The function takes a parameter matrix $W$ of shape $(D+1, K)$, where $K$ is the number of categories and $D$ is the dimension of the inputs. The last row is assumed to be the bias. The second parameter is the regularization strength.

The function should return a tuple $(R, dW)$ with the regularization loss $R$, computed only for the weights and not the bias, and the gradient of the loss $dW$ with respect to the parameters. So the loss $R$ is a scalar and $dW$ has the same shape as $W$.

Use only vectorized NumPy operations for the implementation. No loops are allowed.

<br>

#### Test 1.1.1

To test your implementation, you can run the following code.

In [32]:
# Define dummy parameters.
W = np.array([
    [ 1.2,  3.6,  8.1],
    [ 4.0, -1.0,  3.6],
    [-9.6,  2.5, -6.3],
    [ 3.5, -7.2, -2.0]
])

# Compute regularization loss.
R, dW = L1_reg(W, 0.5)


#### Wofür bilden wir die Ableitung?

In [33]:
# Compare loss.
loss_equal = abs(R - 19.95) < 1e-5

# Compare derivatives.
grad_equal = np.array_equal(dW, np.array([
    [ 0.5,  0.5,  0.5],
    [ 0.5, -0.5,  0.5],
    [-0.5,  0.5, -0.5],
    [ 0.0,  0.0,  0.0]
]))

# Show results.
print(loss_equal and grad_equal)

True


<br>

### 1.2 Explanation (2 Points)

---

Briefly describe in your own words how the L1 regularization affects the parameters of the model.

<br>

##### Answer

The L1 regularization reduces the weights of the model to avoide overfitting. It reduces in a linear ratio to the sum of alle weights.

<br>

### 2 L2 Regularization (5 Points)

---

In this exercise we want to implement **L2 regularization**. Here, the regularizer is the squared euclidean distance of the model's weights, defined as

$$
    R(W) = \sum_{i=1}^D \sum_{j=1}^K W_{i,j}^2.
$$

Again, we have the regularization strength $\lambda$ as an additional hyperparameter, controlling by how much we restrict the model's parameters. The complete loss for our model is the sum of the data loss $\mathcal{L}$ and the regularization loss $R$, that is

$$
    J(W) = \mathcal{L}(W) + \lambda R(W).
$$


<br>

### 2.1 Implementation (3 Points)

---

Complete the definition of the `L2_reg` function in the `regularization.py` file.
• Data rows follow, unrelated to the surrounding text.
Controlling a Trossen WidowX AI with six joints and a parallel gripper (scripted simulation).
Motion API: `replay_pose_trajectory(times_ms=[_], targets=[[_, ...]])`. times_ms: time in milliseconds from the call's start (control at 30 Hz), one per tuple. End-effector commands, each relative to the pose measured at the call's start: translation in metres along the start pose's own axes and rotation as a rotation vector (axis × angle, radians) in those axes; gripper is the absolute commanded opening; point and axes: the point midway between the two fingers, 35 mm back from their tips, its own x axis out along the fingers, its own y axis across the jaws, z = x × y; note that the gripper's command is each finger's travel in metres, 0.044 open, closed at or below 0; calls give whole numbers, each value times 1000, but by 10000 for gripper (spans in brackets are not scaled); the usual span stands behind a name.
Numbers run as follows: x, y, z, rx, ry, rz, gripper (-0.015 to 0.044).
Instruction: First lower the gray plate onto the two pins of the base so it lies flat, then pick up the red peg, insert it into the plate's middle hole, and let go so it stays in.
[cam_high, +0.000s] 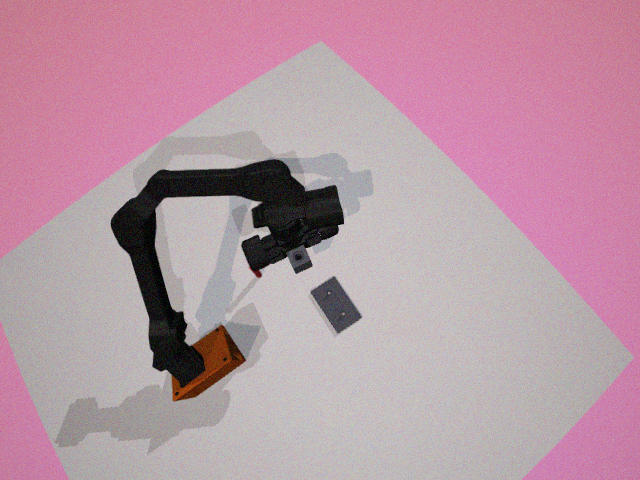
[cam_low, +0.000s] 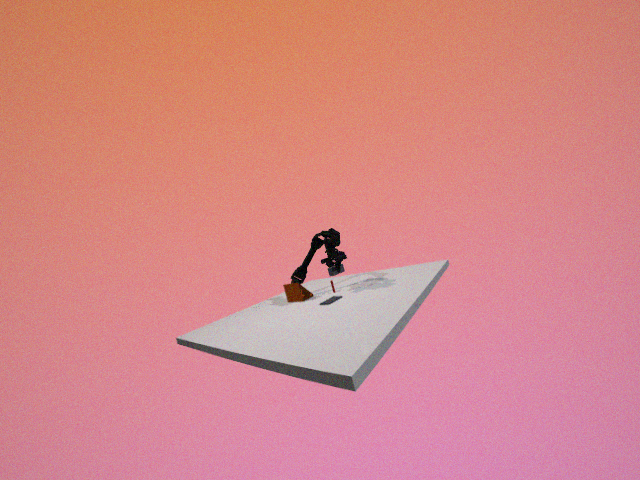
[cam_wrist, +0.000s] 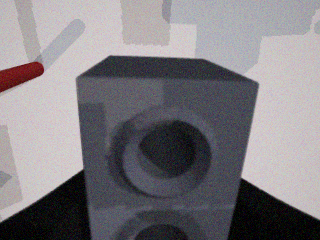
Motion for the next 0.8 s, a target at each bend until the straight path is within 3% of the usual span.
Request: replay_pose_trajectory(times_ms=[0,767], targets=[[6,-5,-12,-11,4,6,0],[41,-28,-74,-85,5,4,0]])
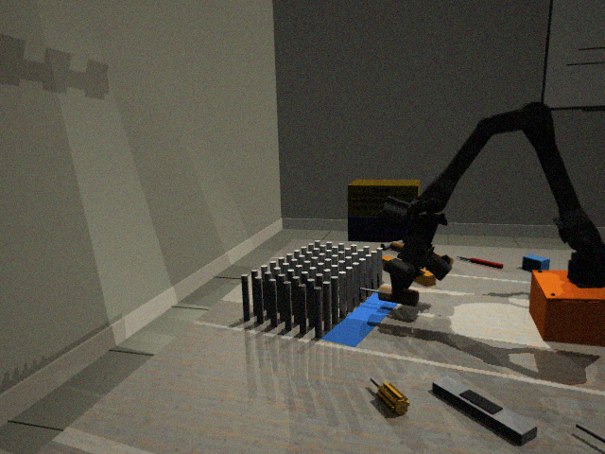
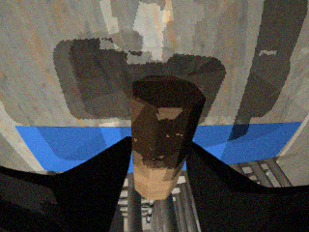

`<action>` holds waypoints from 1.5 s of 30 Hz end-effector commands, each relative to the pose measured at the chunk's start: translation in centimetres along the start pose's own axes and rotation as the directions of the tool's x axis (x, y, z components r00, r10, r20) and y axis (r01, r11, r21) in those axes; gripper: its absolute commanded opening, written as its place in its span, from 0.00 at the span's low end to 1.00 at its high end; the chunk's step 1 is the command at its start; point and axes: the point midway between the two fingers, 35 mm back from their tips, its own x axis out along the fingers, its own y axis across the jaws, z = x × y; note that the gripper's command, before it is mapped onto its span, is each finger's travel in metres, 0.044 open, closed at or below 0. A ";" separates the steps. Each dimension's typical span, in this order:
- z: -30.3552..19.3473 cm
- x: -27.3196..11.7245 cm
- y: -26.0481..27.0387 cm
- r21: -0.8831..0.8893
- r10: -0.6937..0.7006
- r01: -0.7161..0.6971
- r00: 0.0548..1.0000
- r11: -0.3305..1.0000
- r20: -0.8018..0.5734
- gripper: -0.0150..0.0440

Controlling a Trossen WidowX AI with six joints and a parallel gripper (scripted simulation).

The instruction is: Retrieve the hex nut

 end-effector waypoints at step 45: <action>1.2 1.7 0.3 -0.003 -0.003 0.003 1.000 1.000 0.007 0.25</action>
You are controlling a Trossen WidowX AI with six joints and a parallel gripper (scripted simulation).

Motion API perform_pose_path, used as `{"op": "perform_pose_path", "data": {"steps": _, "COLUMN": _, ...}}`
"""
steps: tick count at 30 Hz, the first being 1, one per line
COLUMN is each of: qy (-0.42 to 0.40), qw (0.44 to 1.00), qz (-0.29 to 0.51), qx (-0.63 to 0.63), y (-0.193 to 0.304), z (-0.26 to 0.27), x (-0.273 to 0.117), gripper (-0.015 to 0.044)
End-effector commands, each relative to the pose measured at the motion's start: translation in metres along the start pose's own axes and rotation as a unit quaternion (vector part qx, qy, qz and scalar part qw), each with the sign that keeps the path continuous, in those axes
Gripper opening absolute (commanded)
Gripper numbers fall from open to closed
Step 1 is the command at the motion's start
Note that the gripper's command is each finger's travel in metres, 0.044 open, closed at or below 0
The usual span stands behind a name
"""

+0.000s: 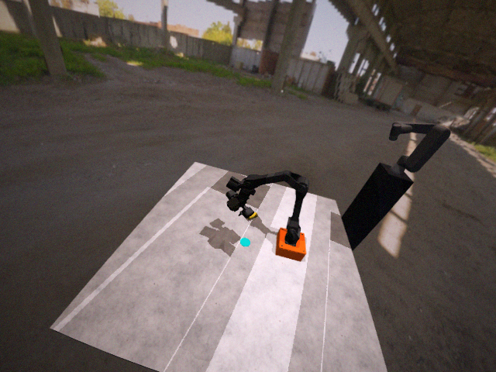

The function takes a parameter matrix $W$ of shape $(D+1, K)$, where $K$ is the number of categories and $D$ is the dimension of the inputs. The last row is assumed to be the bias. The second parameter is the regularization strength.

The function should return a tuple $(R, dW)$ with the regularization loss $R$, computed only for the weights and not the bias, and the gradient of the loss $dW$ with respect to the parameters. So the loss $R$ is a scalar and $dW$ has the same shape as $W$.

Use only vectorized NumPy operations for the implementation. No loops are allowed.

<br>

#### 2.1.1 Test

To test your implementation, you can run the following code.

In [40]:
# Define dummy parameters.
W = np.array([
    [ 1.2,  3.6,  8.1],
    [ 4.0, -1.0,  3.6],
    [-9.6,  2.5, -6.3],
    [ 3.5, -7.2, -2.0]
])

# Compute regularization loss.
R, dW = L2_reg(W, 0.5)

#### Wieso wird hier die Ableitung ohne r gebildet?

In [39]:
# Compare loss.
loss_equal = abs(R - 124.035) < 1e-5

# Compare gradient.
grad_equal = np.array_equal(dW, [
    [ 1.2,  3.6,  8.1],
    [ 4.0, -1.0,  3.6],
    [-9.6,  2.5, -6.3],
    [ 0.0,  0.0,  0.0]
])

# Show results.
print(loss_equal and grad_equal)

True


<br>

### 2.2 Explanation (2 Points)

---

Briefly describe in your own words how the L2 regularization affects the parameters of the model.

<br>

##### Answer

The L2 regularization reduces the weights in W in a quadratic way. So if there are very high values, it will penalize more.